Assigned task: Work out how many lines in the data below include "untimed", then reply with that number only.

(Data for this task begins)

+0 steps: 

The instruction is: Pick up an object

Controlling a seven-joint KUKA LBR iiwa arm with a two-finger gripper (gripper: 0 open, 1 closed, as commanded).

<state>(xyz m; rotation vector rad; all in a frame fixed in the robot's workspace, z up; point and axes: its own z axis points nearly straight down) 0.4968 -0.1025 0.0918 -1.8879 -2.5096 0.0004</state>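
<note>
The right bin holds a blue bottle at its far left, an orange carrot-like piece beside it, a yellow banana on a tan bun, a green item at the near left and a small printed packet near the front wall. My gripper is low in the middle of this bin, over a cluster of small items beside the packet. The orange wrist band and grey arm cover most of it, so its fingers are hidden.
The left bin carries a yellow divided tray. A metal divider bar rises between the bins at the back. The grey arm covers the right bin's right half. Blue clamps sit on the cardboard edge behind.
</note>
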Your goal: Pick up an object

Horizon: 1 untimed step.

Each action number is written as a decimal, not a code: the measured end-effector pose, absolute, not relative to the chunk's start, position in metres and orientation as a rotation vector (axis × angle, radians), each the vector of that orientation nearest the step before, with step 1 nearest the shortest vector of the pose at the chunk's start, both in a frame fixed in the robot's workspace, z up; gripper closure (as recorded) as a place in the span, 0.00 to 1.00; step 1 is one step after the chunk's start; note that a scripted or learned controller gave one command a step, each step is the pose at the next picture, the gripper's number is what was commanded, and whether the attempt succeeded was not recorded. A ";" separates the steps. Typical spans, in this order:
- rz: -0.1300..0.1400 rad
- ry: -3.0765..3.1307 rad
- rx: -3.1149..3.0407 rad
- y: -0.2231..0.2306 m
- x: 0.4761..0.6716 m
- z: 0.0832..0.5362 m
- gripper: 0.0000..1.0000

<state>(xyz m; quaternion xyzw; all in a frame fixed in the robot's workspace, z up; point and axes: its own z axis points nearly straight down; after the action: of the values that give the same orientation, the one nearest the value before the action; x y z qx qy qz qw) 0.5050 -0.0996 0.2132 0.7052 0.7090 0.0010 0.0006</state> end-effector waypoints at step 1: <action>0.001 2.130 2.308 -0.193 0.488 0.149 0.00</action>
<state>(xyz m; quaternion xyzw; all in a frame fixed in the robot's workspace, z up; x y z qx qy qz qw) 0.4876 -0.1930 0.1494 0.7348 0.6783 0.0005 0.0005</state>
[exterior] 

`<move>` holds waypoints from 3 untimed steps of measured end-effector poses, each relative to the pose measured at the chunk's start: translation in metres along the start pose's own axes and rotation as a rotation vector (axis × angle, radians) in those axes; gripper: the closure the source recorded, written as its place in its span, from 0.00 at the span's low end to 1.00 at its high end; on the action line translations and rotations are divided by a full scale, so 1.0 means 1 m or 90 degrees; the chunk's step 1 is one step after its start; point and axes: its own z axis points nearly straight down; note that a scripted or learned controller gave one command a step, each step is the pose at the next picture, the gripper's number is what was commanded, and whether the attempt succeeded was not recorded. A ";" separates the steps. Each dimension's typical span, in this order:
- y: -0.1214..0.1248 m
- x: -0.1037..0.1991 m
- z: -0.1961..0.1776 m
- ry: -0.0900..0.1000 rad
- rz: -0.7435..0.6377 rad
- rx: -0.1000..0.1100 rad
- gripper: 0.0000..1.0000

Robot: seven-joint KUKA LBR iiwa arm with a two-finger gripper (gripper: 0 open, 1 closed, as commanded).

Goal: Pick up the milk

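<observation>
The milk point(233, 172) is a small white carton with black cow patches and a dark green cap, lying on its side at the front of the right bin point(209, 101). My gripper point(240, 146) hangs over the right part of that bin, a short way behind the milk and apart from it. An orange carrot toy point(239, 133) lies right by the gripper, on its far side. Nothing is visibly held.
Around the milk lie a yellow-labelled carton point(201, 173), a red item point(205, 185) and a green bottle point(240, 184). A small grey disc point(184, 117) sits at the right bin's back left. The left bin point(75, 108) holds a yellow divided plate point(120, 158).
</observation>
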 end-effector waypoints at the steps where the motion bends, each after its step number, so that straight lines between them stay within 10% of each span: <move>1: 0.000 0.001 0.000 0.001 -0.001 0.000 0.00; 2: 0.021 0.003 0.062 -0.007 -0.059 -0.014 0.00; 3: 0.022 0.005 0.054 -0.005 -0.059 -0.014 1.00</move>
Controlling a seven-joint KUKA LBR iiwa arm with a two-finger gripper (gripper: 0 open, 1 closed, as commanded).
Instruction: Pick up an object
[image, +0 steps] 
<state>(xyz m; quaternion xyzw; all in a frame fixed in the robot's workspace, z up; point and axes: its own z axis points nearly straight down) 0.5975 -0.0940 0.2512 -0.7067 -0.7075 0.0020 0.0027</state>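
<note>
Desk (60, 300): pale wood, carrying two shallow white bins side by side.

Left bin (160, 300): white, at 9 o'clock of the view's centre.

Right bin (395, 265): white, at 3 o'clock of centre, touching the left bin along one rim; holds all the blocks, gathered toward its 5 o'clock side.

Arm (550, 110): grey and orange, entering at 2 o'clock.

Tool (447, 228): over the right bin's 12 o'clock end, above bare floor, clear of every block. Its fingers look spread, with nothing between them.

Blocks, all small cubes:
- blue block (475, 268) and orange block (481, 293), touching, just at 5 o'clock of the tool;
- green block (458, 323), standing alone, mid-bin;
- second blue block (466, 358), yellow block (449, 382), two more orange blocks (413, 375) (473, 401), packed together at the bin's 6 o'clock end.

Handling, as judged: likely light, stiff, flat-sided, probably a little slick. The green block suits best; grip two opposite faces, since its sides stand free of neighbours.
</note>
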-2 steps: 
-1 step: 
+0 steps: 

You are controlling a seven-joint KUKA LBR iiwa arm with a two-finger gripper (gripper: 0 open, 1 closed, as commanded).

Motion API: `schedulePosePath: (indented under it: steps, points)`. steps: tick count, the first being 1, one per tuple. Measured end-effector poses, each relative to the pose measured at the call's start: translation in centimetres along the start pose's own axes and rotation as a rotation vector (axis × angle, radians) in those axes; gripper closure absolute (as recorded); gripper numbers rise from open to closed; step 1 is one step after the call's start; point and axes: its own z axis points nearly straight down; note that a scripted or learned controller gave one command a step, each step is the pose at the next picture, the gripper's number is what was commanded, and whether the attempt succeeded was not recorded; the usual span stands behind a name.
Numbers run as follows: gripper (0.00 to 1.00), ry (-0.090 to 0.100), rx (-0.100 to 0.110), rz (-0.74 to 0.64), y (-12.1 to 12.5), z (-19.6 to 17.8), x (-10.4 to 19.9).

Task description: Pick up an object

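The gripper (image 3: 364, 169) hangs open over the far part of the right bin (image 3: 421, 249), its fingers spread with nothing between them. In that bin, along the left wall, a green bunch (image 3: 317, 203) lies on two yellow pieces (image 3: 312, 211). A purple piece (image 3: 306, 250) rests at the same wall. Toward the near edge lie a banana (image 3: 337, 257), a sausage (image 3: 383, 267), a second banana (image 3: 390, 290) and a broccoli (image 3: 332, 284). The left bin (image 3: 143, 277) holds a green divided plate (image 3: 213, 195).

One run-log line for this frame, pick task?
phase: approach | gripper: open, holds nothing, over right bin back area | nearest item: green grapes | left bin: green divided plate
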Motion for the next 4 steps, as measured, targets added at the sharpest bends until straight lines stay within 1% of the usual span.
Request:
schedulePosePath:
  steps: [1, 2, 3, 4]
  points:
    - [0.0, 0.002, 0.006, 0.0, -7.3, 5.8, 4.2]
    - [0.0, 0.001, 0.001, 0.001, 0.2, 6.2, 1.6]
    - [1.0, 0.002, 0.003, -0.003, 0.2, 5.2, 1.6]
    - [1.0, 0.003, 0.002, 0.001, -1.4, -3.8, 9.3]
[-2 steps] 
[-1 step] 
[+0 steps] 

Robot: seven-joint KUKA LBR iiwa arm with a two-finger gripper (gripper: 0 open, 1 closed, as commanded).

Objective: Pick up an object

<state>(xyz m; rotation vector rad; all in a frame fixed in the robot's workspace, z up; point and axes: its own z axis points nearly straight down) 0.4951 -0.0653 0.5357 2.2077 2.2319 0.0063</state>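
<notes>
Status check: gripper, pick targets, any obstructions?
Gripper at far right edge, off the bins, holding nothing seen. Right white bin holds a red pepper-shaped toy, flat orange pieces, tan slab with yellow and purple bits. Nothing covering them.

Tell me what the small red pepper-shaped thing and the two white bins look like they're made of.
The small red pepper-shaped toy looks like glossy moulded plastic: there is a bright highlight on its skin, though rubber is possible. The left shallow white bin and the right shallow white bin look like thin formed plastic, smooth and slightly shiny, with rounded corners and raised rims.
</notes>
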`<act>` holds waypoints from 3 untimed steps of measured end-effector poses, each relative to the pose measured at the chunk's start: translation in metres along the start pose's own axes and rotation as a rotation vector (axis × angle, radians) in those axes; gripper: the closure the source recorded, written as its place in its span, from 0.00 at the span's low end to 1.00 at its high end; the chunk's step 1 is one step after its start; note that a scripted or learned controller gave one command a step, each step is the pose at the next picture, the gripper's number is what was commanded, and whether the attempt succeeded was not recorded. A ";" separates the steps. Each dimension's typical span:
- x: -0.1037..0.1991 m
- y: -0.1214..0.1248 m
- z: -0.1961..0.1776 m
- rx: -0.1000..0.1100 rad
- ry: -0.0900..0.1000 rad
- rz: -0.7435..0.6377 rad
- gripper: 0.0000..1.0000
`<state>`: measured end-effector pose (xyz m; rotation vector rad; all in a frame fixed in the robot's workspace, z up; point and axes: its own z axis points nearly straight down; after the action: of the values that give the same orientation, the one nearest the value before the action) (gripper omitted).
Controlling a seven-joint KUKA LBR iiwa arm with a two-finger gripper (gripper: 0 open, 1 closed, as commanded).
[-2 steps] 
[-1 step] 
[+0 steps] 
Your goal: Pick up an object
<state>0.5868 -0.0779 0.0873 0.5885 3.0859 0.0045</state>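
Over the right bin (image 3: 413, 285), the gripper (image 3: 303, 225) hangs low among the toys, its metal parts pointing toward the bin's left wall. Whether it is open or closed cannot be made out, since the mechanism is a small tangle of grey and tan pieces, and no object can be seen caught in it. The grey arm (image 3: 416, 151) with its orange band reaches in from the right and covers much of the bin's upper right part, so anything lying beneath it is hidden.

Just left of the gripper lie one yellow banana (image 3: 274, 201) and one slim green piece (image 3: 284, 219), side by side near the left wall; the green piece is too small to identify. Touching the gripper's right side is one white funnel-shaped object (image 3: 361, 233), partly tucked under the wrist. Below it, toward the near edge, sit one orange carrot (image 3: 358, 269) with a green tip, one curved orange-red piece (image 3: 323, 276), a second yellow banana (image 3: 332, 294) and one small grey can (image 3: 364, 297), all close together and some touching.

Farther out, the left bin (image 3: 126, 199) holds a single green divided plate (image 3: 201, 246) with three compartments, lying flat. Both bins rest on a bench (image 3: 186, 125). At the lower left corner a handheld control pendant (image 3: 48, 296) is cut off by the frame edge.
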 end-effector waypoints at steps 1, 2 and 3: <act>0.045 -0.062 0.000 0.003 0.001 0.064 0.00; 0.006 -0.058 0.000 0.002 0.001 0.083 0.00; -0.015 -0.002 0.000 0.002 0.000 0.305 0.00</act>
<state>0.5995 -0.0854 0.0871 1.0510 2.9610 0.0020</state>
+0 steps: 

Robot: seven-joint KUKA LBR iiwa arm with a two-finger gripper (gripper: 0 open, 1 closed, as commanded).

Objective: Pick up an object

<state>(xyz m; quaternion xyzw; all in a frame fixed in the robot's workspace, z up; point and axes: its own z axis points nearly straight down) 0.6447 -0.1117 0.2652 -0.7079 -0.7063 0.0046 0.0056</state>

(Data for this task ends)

Finished task: 3